## [The problem]
From the first line to the last, copy the data below word for word.

# # # #

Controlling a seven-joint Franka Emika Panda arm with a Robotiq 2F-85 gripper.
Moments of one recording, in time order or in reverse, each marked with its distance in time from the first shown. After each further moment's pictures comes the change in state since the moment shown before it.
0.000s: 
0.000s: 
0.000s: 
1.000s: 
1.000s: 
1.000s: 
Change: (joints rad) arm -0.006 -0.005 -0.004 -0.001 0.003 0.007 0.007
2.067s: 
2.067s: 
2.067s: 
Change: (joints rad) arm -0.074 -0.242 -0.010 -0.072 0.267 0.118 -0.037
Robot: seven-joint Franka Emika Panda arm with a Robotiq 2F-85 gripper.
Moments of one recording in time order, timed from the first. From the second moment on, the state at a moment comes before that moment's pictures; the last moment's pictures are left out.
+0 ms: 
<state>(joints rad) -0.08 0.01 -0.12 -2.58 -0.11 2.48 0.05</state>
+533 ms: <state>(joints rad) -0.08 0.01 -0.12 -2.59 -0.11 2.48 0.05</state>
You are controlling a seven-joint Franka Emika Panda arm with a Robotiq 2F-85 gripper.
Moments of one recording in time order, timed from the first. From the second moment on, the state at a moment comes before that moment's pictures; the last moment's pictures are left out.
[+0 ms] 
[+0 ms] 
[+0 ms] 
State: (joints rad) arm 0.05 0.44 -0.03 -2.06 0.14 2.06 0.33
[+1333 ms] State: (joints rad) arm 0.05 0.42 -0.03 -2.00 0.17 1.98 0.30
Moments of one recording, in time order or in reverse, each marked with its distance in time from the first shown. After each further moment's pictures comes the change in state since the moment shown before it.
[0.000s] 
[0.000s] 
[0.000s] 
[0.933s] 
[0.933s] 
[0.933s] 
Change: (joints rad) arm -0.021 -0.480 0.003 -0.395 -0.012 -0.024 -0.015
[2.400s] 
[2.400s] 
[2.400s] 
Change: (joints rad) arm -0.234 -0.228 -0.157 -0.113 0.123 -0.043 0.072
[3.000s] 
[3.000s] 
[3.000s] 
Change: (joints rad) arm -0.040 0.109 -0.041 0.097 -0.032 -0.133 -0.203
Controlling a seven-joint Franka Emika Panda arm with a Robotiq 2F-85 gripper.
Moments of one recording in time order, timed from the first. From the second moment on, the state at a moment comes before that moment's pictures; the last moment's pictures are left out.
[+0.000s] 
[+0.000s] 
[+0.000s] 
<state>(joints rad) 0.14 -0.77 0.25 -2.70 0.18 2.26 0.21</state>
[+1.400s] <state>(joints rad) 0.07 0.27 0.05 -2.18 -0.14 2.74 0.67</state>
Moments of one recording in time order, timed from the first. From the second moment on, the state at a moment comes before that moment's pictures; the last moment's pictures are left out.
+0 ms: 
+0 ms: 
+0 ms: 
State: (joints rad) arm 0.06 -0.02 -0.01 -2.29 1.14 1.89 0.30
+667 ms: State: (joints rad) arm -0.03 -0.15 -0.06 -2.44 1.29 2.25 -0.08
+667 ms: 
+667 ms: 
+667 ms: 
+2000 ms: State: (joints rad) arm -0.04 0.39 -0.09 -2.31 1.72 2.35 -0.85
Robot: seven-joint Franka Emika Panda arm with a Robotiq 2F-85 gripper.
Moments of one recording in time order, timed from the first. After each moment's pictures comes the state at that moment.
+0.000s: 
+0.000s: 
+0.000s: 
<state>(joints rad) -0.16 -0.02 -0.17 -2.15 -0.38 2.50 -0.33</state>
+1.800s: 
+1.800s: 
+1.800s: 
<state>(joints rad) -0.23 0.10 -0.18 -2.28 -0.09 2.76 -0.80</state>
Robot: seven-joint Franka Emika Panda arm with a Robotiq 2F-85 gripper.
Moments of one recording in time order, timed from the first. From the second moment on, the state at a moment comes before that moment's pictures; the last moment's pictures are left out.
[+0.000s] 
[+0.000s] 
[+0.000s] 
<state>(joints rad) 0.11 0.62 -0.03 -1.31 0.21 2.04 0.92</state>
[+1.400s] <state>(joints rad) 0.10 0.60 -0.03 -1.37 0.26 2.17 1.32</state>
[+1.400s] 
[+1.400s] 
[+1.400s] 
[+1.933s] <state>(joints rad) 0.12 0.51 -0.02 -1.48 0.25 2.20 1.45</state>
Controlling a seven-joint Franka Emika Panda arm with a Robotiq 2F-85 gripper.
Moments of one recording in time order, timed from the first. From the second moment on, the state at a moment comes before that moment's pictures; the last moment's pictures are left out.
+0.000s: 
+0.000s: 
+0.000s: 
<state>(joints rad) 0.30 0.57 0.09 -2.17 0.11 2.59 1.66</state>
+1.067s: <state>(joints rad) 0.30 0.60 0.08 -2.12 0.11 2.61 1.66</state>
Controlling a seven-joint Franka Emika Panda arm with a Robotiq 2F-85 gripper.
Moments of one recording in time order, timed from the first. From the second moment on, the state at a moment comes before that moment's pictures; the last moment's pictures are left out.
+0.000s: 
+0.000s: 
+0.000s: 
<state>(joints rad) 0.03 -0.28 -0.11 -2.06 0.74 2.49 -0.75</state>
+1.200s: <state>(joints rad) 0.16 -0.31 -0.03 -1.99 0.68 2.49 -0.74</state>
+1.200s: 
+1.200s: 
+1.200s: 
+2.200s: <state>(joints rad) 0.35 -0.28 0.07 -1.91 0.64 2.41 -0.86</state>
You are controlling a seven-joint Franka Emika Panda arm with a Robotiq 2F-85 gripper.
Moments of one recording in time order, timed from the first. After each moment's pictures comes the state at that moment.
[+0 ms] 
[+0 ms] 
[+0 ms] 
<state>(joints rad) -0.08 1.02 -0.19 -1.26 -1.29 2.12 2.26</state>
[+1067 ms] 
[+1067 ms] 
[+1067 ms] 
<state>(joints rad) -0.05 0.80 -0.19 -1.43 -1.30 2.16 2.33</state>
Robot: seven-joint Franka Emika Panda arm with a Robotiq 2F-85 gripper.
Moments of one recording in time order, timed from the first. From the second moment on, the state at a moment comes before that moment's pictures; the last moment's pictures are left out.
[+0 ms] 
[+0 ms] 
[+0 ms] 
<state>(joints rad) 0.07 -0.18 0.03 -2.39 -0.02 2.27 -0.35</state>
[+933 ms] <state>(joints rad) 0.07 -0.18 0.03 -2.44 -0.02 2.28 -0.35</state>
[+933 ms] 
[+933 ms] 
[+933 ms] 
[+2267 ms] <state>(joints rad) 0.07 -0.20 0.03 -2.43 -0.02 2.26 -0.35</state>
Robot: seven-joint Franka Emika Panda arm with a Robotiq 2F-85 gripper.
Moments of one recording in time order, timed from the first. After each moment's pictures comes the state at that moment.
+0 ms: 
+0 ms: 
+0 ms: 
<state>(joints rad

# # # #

## [Response]
Controlling a seven-joint Franka Emika Panda arm with a Robotiq 2F-85 gripper.
Moments of one recording, in time order or in reverse, each marked with its distance in time from the first shown. After each further moment's pictures comes the change in state since the moment shown before it.
0.000s: 
0.000s: 
0.000s: 
1.000s: 
1.000s: 
1.000s: 
Change: (joints rad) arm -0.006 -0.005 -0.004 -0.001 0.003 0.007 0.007
2.067s: 
2.067s: 
2.067s: 
Change: (joints rad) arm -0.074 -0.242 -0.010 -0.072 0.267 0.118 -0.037
Robot: seven-joint Franka Emika Panda arm with a Robotiq 2F-85 gripper.
Moments of one recording in time order, timed from the first. From the second moment on, the state at a moment comes before that moment's pictures; the last moment's pictures are left out.
+0 ms: 
<state>(joints rad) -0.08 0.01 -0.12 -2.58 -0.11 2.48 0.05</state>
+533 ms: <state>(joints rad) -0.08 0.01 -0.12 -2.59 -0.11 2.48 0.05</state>
You are controlling a seven-joint Franka Emika Panda arm with a Robotiq 2F-85 gripper.
Moments of one recording in time order, timed from the first. From the second moment on, the state at a moment comes before that moment's pictures; the last moment's pictures are left out.
[+0 ms] 
[+0 ms] 
[+0 ms] 
State: (joints rad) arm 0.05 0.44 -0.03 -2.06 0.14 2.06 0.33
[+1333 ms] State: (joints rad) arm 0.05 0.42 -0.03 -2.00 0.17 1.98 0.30
Moments of one recording, in time order or in reverse, each marked with its distance in time from the first shown. After each further moment's pictures comes the change in state since the moment shown before it.
[0.000s] 
[0.000s] 
[0.000s] 
[0.933s] 
[0.933s] 
[0.933s] 
Change: (joints rad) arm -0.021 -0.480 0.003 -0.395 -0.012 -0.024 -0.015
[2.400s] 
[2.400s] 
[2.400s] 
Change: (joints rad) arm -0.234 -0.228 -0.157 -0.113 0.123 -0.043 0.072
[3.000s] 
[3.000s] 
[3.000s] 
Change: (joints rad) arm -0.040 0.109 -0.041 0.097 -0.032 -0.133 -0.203
Controlling a seven-joint Franka Emika Panda arm with a Robotiq 2F-85 gripper.
Moments of one recording in time order, timed from the first. From the second moment on, the state at a moment comes before that moment's pictures; the last moment's pictures are left out.
[+0.000s] 
[+0.000s] 
[+0.000s] 
<state>(joints rad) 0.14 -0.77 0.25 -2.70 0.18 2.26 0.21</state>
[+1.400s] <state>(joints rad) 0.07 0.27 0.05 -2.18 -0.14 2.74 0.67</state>
Moments of one recording in time order, timed from the first. From the second moment on, the state at a moment comes before that moment's pictures; the last moment's pictures are left out.
+0 ms: 
+0 ms: 
+0 ms: 
State: (joints rad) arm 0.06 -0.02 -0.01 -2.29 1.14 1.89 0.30
+667 ms: State: (joints rad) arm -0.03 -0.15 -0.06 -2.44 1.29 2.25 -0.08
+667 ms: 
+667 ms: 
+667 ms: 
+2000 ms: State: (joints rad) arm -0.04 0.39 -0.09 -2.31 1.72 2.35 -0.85
Robot: seven-joint Franka Emika Panda arm with a Robotiq 2F-85 gripper.
Moments of one recording in time order, timed from the first. After each moment's pictures comes the state at that moment.
+0.000s: 
+0.000s: 
+0.000s: 
<state>(joints rad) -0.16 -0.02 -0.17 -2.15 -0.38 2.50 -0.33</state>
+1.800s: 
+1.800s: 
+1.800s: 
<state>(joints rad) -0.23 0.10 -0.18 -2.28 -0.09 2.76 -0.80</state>
Robot: seven-joint Franka Emika Panda arm with a Robotiq 2F-85 gripper.
Moments of one recording in time order, timed from the first. From the second moment on, the state at a moment comes before that moment's pictures; the last moment's pictures are left out.
[+0.000s] 
[+0.000s] 
[+0.000s] 
<state>(joints rad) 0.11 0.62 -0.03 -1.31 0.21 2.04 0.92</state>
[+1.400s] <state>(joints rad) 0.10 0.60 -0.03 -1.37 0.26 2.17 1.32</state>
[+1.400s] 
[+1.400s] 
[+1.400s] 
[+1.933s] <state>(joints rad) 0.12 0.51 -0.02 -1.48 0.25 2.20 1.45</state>
Controlling a seven-joint Franka Emika Panda arm with a Robotiq 2F-85 gripper.
Moments of one recording in time order, timed from the first. From the second moment on, the state at a moment comes before that moment's pictures; the last moment's pictures are left out.
+0.000s: 
+0.000s: 
+0.000s: 
<state>(joints rad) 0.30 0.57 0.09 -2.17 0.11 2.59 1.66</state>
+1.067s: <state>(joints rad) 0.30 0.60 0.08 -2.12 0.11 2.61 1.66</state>
Controlling a seven-joint Franka Emika Panda arm with a Robotiq 2F-85 gripper.
Moments of one recording in time order, timed from the first. From the second moment on, the state at a moment comes before that moment's pictures; the last moment's pictures are left out.
+0.000s: 
+0.000s: 
+0.000s: 
<state>(joints rad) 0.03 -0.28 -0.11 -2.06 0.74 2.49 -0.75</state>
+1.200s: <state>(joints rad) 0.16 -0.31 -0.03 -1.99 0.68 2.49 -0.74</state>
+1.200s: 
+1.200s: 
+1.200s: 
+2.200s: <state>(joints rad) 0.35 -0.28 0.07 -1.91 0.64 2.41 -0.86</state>
You are controlling a seven-joint Franka Emika Panda arm with a Robotiq 2F-85 gripper.
Moments of one recording in time order, timed from the first. After each moment's pictures comes the state at that moment.
[+0 ms] 
[+0 ms] 
[+0 ms] 
<state>(joints rad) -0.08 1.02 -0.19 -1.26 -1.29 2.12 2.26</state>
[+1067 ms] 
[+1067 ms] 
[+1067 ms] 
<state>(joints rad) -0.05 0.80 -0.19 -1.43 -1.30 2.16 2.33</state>
Robot: seven-joint Franka Emika Panda arm with a Robotiq 2F-85 gripper.
Moments of one recording in time order, timed from the first. From the second moment on, the state at a moment comes before that moment's pictures; the last moment's pictures are left out.
[+0 ms] 
[+0 ms] 
[+0 ms] 
<state>(joints rad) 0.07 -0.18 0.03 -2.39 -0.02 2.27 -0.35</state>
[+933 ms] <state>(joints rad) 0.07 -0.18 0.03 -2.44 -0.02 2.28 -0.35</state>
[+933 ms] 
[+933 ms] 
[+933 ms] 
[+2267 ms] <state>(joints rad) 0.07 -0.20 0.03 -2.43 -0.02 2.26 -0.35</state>
Robot: seven-joint Franka Emika Panda arm with a Robotiq 2F-85 gripper.
Moments of one recording in time order, timed from the first. After each moment's pictures comes the state at that moment.
+0 ms: 
+0 ms: 
+0 ms: 
<state>(joints rad

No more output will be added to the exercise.